Because operations with a lower precedence are applied later, operations with higher precedence tend to be at the bottom of the parse tree.

Backus-Naur Form (BNF)

Backus-Naur Form is a way of expressing the grammar of a programming language. BNF does so using a system of placeholders and alternatives.

Every place holder is defined as consisting of one of several alternatives. The symbol ::= means "is defined as". The symbol | means "or".

e.g. The following BNF definitions can be constructed based on the syntax diagrams to the right.

<digit> ::= 0|1|2|3|4|5|6|7|8|9
<variable> ::= x|y|z
<constant> ::= <digit>|<constant><digit>
<factor> ::= <constant>|<variable>|(<expression>)
<term> ::= <factor>|<term>*<factor>
<expression> ::= <term>|<expression>+<term>

Note that some definitions, such as the definition for <constant>, are recursive. This is useful as it allows us to create constants that are potentially infinite in length.

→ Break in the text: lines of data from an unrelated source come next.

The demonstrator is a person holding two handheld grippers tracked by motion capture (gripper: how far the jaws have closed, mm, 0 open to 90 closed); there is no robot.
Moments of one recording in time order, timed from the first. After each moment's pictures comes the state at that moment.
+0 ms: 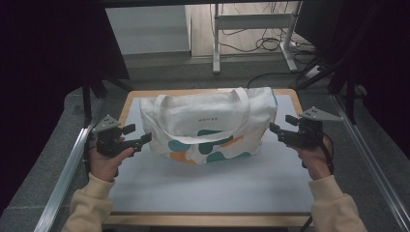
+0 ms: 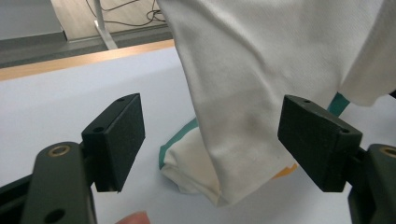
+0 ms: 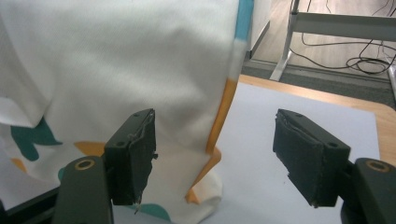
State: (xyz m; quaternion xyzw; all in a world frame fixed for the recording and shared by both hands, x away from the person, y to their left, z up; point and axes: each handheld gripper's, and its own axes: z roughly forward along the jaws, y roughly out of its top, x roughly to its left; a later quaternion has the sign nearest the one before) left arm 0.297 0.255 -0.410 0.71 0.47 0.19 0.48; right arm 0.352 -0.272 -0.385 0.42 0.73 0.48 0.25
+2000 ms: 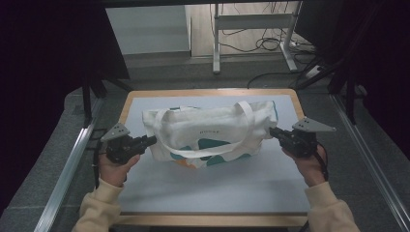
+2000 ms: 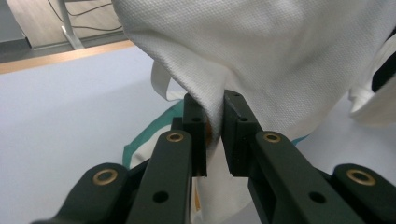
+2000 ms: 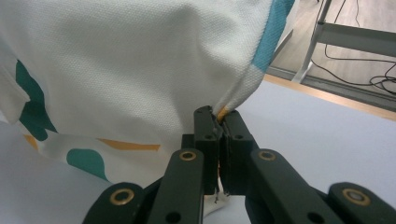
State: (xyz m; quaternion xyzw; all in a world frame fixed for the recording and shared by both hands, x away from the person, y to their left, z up) left arm 0.290 0.236 -0.430 0.73 0.43 0.17 0.51; right arm 0.343 -0.268 -0.413 0.36 0.76 0.49 0.24
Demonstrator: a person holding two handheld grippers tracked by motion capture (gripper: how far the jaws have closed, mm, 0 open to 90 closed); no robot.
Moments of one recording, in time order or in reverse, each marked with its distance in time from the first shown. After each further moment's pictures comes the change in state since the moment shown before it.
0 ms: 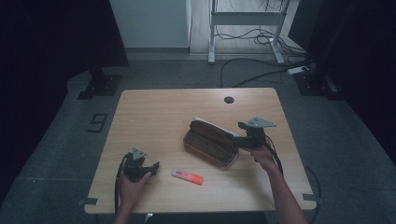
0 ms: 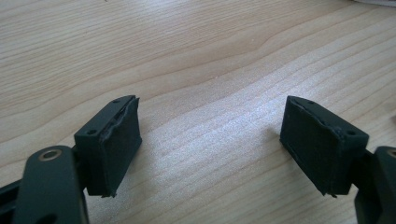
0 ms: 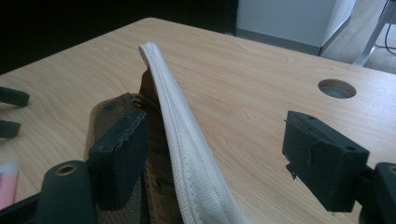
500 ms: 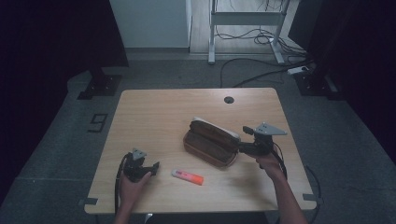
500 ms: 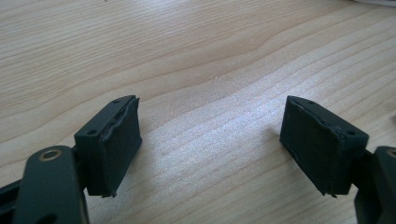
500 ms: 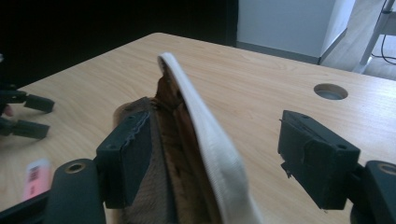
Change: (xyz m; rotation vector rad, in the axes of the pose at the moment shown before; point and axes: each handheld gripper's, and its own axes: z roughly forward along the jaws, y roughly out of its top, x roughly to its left) left arm 0.000 0.000 0.000 -0.002 0.001 0.000; right arm 0.011 -0.008 -0.035 -0.060 0.007 0.016
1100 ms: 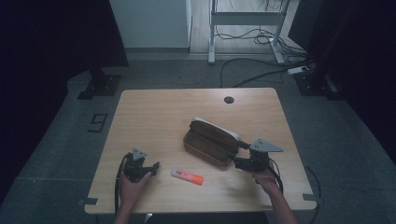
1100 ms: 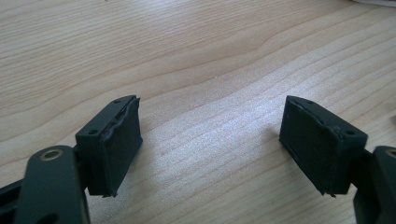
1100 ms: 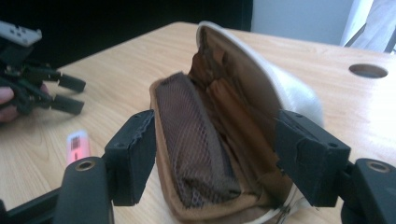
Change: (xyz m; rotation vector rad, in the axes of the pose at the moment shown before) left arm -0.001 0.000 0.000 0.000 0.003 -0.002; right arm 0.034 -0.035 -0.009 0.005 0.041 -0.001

The advantage of using BNF as opposed to a syntax diagram is that BNF can be entered into and interpreted by a computer, whereas a syntax diagram can't be interpreted in the same way.

Optimisation

Optimisation is the process of making code more efficient. This means removing unnecessary steps and rephrasing complicated expressions.

e.g. The expression z = x^2 + 2*x*y + y^2 can be simplified to z = (x+y)^2

Optimisation is typically done in the back-end of the compiler, as it converts the program to assembly code and then an executable file.

Optimisation is beneficial because:

It reduces the amount of time that the program will take to run.
It reduces the amount of space that the program will take up in memory.

Reverse Polish Notation (RPN)

Reverse Polish Notation is a way of representing expressions such that it is easier to evaluate them with a stack. It is to be contrasted against the more common infix notation.

In infix notation, operands are placed on both sides of an operator, with the operator sandwiched between them. (e.g. 2+2) Whereas, in RPN, the operands are written first and the operator is placed at the end. (e.g. 2 2 +)

Converting from Infix notation to RPN with a parse tree

To convert an expression, such as (2+x)^(3-y), to RPN, it can be useful to make a parse tree.

A parse tree for the expression (2+x)^(3-y)

Evaluating RPN using a stack

Evaluating the RPN expression 3 10 5 + * with a stack

When evaluating an RPN expression with a stack, we need to follow a few rules:

When we encounter a variable or number, we push its value onto the stack.
When we encounter an operator, we pop the top values from the stack then apply the operation to them.
When the evaluation is complete, there should be one item left in the stack, which is the answer.